Collected data entries:
═══

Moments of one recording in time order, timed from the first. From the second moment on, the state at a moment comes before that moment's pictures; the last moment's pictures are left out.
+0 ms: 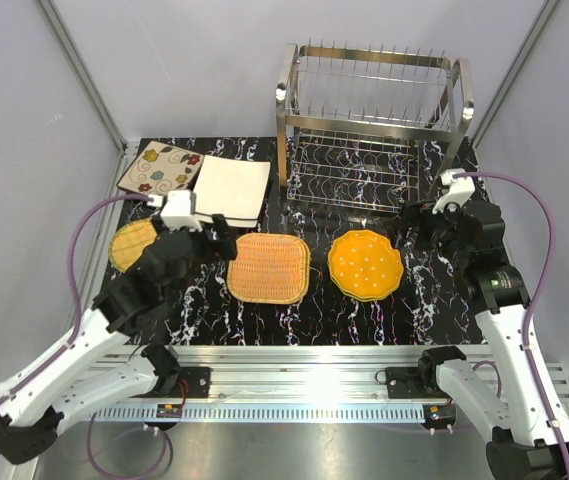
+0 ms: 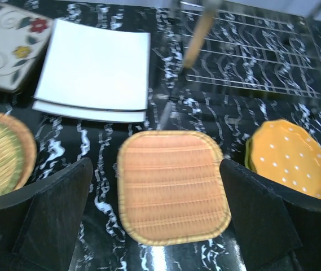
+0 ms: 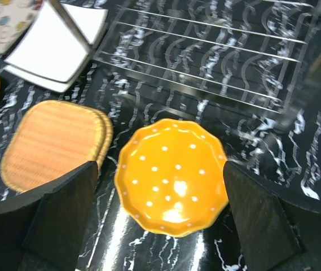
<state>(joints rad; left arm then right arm) -0.83 0.81 0.92 -0.44 -0.56 -0.40 0.15 0.79 0.97 -0.52 -0.23 0.15</state>
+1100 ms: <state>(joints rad) -0.69 0.59 0.80 -0.63 -0.64 -0.47 0.14 0.74 0.78 -0.54 0.40 0.19</state>
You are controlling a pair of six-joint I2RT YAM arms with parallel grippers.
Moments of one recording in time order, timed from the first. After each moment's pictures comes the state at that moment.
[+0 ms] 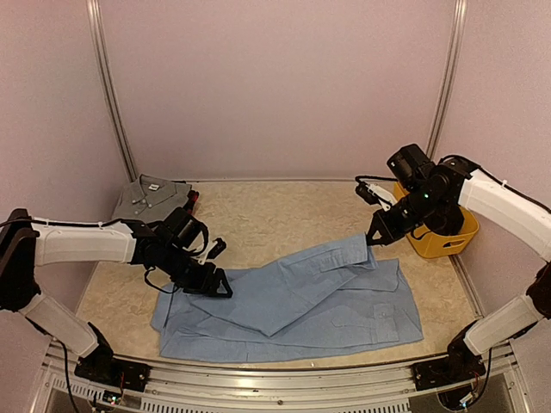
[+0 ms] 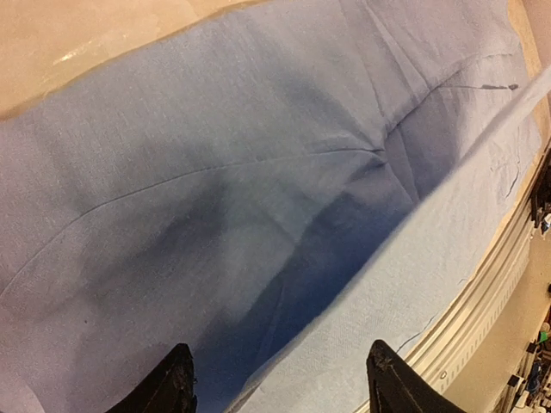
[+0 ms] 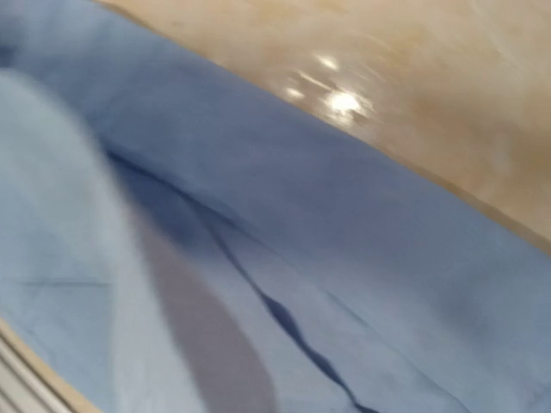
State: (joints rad) left arm -0.69 1.47 0.83 -0.46 0.37 -0.40; right arm 0.54 1.39 1.31 -1.00 -0.27 0.04
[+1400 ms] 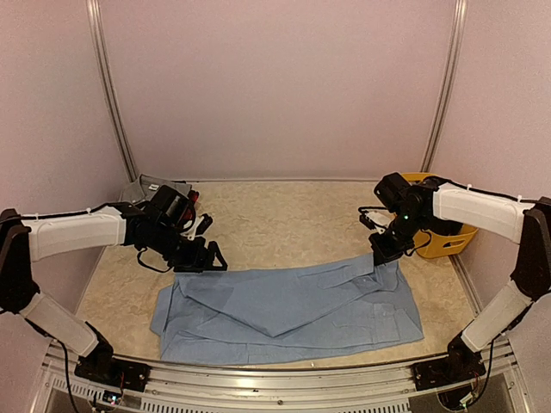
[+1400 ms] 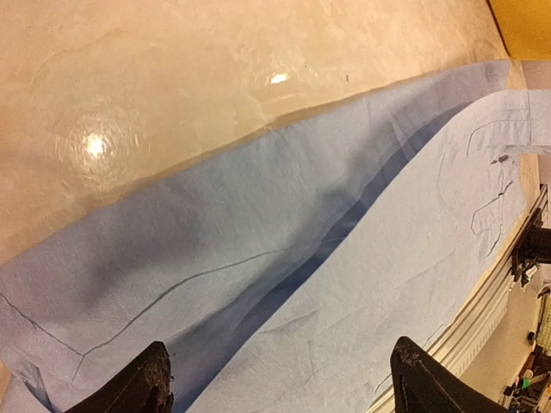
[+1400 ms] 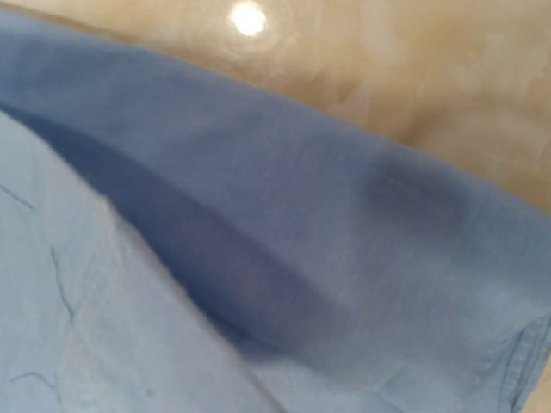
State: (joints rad) left arm -0.57 1.46 0.92 -0.52 0.36 -0.40; right arm 0.48 1.53 1.16 -0.92 -0.09 0.08
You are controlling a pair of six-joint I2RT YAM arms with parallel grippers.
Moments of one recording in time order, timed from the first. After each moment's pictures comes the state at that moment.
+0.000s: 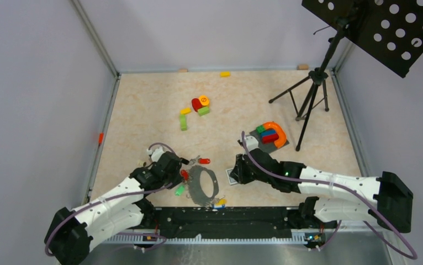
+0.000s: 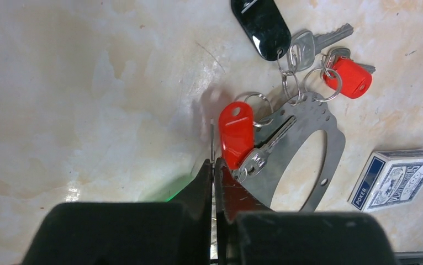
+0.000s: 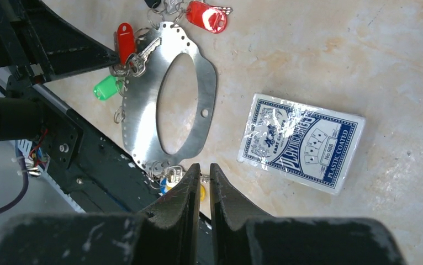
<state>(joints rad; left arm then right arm) -0.68 0.85 0.38 -0.57 -0.20 -1.18 1.13 1.08 0.63 -0.21 0.17 0.72</state>
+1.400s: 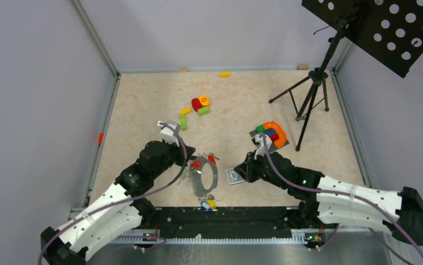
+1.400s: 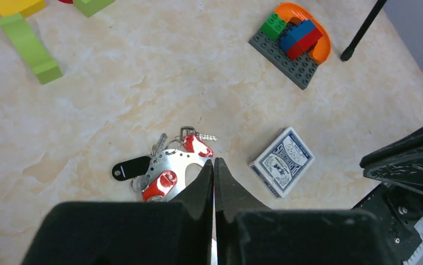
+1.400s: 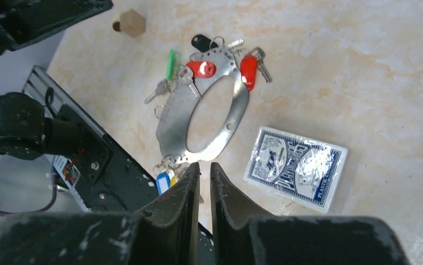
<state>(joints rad) -0.68 0.65 0.50 -0.18 -0.03 -0.42 1.13 0.87 0.53 -0.11 0.22 0.66</state>
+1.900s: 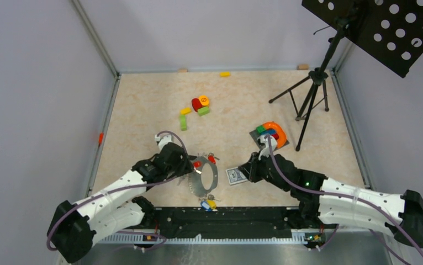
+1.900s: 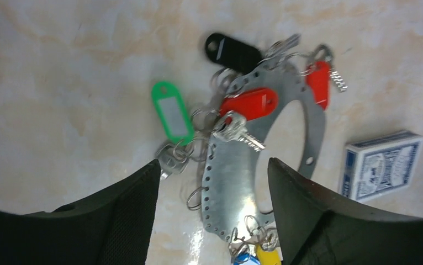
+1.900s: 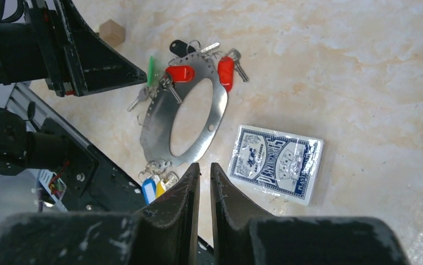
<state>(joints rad) -0.68 0.89 0.51 -0.47 -0.23 -0.87 1.13 0.76 0.48 -0.12 0.30 0.68</state>
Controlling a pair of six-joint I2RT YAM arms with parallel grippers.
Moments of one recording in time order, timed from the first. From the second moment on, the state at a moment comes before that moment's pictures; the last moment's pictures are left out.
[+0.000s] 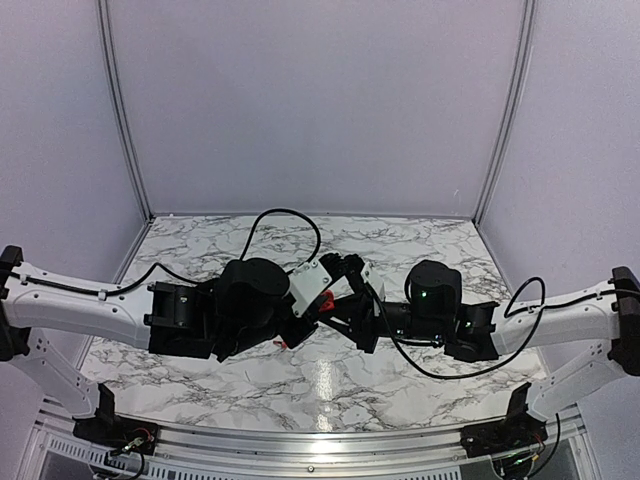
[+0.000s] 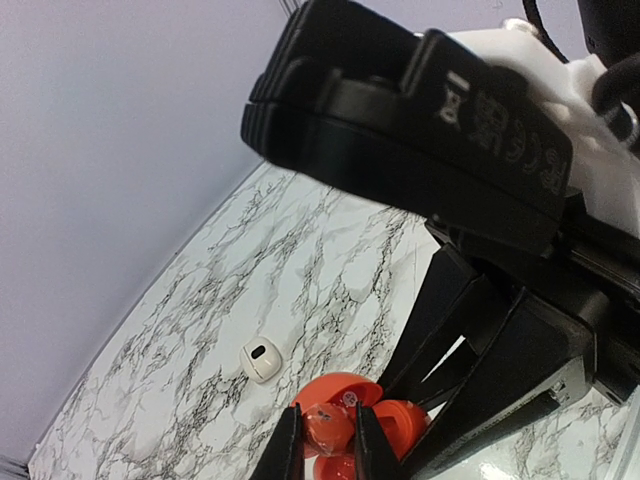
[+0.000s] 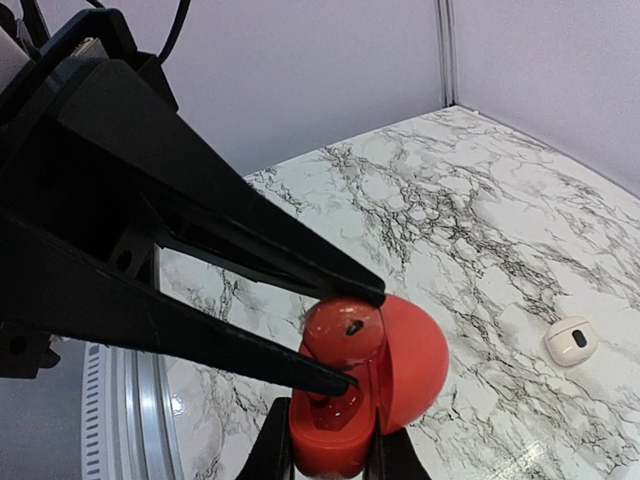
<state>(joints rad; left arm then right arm) -1.32 1.49 1.08 -0.04 -0.54 0.15 1.04 1.33 0.64 0.46 -0.21 0.16</state>
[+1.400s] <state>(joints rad) -1.35 1.50 1.10 -0.04 -0.56 0.12 1.04 1.32 0.64 0.49 -0.15 0.19</state>
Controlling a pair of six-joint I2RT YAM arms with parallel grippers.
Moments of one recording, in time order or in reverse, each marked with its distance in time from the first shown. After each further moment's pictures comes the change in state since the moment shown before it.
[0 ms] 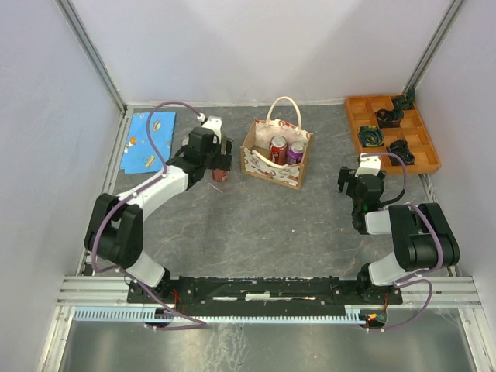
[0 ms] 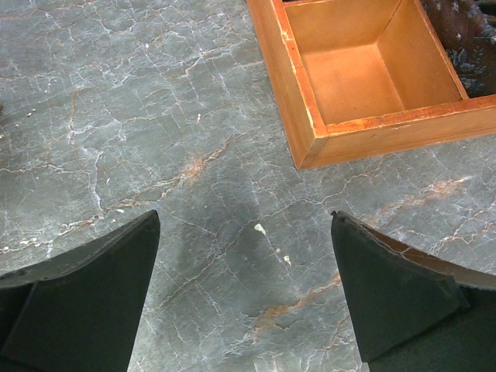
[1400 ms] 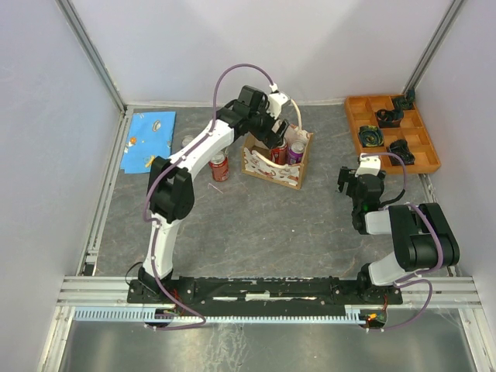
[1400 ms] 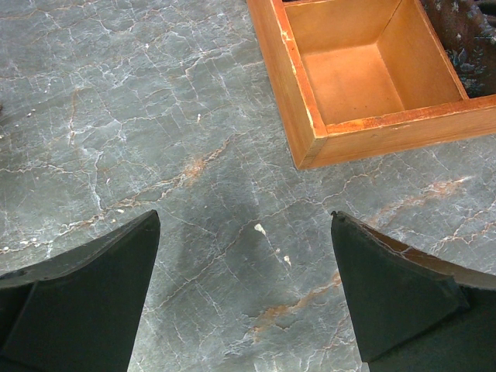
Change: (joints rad) left arm -0.135 0.604 0.973 -0.450 0.480 0.347; right arm 0.000 0.000 0.000 0.000 0.000 0.000
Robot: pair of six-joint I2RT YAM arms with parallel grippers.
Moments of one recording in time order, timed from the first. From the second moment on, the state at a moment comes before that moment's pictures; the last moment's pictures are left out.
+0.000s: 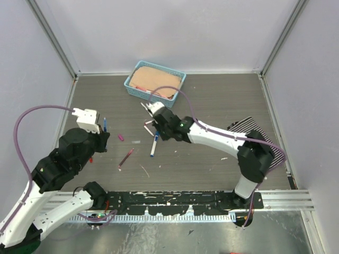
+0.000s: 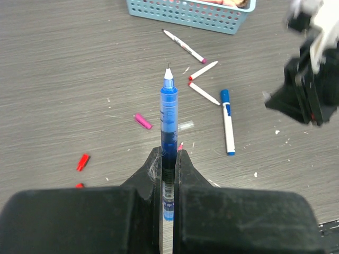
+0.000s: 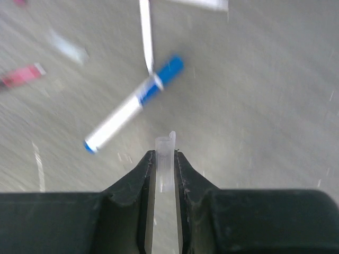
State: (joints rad) left arm -0.74 0.58 1.02 -0.87 -0.48 -0.26; right arm 0.93 1.73 1.37 -0.44 0.21 0.17
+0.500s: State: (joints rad) left arm -0.74 0.70 1.02 -0.79 -0.36 -0.26; right arm 1.01 1.45 0.81 -0.40 0.19 0.38
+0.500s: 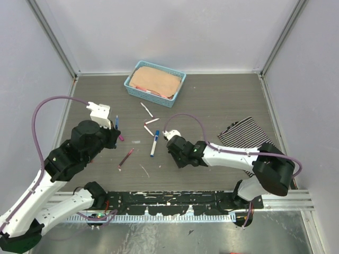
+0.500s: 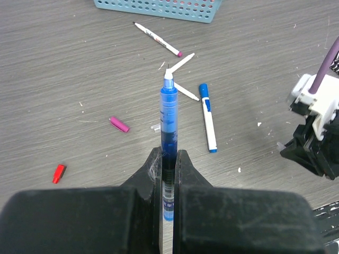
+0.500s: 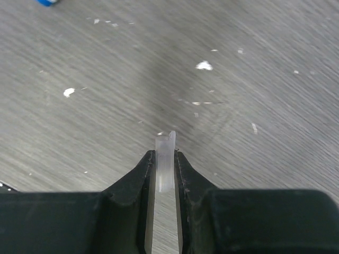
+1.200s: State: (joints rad) left arm -0.74 0.73 1.02 -0.78 -0.34 -0.27; right arm 1.09 1.51 0.82 -0.38 0.13 0.29
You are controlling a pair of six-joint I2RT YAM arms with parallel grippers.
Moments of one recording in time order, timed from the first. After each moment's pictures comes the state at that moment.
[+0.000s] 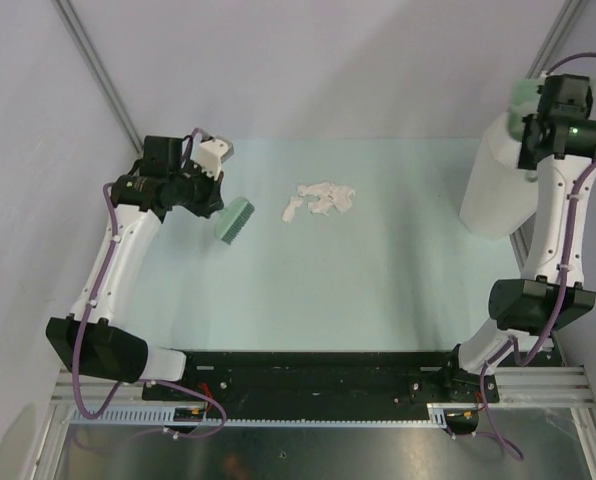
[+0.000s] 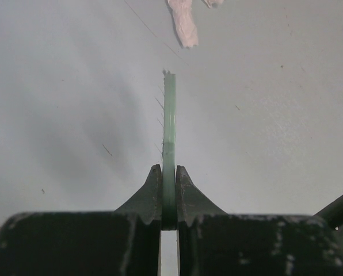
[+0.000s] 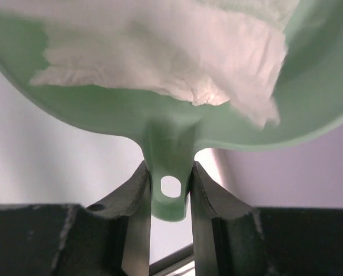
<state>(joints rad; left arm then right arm) -0.14 1.37 1.50 -0.93 0.34 0.36 -0.16 1.69 2.16 -1.25 0.22 -0.04</state>
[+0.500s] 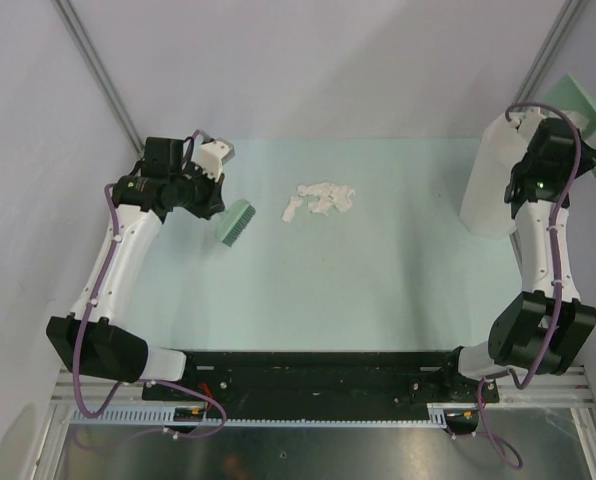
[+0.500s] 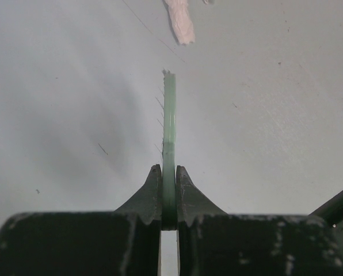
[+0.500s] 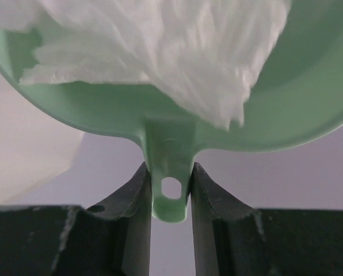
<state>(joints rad) -0.14 1.37 1.48 -0.93 0.35 0.36 -0.24 1.45 1.45 -0.25 0.70 -1.06</state>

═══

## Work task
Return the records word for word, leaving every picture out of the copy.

## Reply
Moments of one recording in time order, timed from the first. From the second moment on, the state at a moment comes before that moment's pictures; the last moment's pictures are left out.
+0 ms: 
+0 ms: 
+0 ms: 
<state>(joints rad; left arm then right arm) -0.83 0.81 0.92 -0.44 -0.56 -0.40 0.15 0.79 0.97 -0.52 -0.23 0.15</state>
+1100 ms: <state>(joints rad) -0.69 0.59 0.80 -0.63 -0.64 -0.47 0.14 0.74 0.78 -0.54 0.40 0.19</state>
You are controlling a pair of six-joint I2RT YAM arms with parallel grippers.
Moments of one recording in time order, timed from the first. After each moment's pictures comes the state at that moment.
[+0 ms] 
[+0 ms] 
[+0 ms] 
State: (joints rad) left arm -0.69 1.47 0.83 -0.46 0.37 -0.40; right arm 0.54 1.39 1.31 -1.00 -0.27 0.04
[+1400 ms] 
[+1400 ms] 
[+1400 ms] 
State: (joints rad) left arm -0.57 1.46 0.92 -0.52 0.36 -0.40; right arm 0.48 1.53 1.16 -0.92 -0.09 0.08
You are controlling a pair of six-joint I2RT YAM arms with parallel grippers.
Moments of one recording in time order, timed from the first. After each moment's pictures comes the state at that moment.
+0.000s: 
+0.000s: 
+0.000s: 
<state>(joints rad; left arm then right arm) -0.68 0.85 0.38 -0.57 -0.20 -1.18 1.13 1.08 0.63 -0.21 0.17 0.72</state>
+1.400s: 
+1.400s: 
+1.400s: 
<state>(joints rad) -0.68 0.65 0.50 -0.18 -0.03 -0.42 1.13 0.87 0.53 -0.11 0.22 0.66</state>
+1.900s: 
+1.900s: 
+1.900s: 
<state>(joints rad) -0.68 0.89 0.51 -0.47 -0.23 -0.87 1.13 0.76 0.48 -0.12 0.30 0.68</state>
Controlling a pair of six-joint I2RT YAM arms with parallel grippers.
Moments of one recording in time order, timed from the first. From the second moment on, the state at a moment comes before that moment's pictures; the last moment's pictures are left out.
[+0.000s] 
[+0.000s] 
[+0.000s] 
<state>(joints rad; left arm then right arm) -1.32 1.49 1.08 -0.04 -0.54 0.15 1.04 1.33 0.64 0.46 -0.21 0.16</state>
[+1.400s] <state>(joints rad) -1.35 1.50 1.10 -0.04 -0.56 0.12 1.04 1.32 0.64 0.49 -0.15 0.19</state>
Controlling a pair of six-joint I2RT YAM arms with parallel grippers.
Moments of one recording, in time order or in reverse, each marked with its distance in time from the first shown. After each further moment's pictures comes the change in state since the moment shown before it.
[0 ms] 
[0 ms] 
[1400 ms] 
[1400 ms] 
Change: (joints rad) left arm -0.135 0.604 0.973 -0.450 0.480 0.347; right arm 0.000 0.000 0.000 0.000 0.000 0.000
Robot: pair of six-joint I2RT YAM arms with parallel grippers.
Moments of one recording in time order, timed from the first. From the second moment on, the state at a moment comes before that moment's pictures; the last moment's pictures are left out.
+0.000s: 
+0.000s: 
+0.000s: 
State: (joints rad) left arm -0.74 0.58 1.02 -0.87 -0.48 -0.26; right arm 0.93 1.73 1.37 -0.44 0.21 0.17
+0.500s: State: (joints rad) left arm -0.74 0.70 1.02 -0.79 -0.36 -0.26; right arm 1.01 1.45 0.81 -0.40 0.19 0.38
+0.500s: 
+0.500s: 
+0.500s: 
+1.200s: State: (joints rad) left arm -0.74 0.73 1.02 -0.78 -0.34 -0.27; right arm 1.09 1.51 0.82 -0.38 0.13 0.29
You are controlling a pair of six-joint I2RT YAM arms with parallel grippers.
Moments of one recording in time order, timed from the first. After each moment's pictures comes the state at that moment.
[+0.000s] 
[+0.000s] 
[+0.000s] 
<state>(joints rad; left arm then right arm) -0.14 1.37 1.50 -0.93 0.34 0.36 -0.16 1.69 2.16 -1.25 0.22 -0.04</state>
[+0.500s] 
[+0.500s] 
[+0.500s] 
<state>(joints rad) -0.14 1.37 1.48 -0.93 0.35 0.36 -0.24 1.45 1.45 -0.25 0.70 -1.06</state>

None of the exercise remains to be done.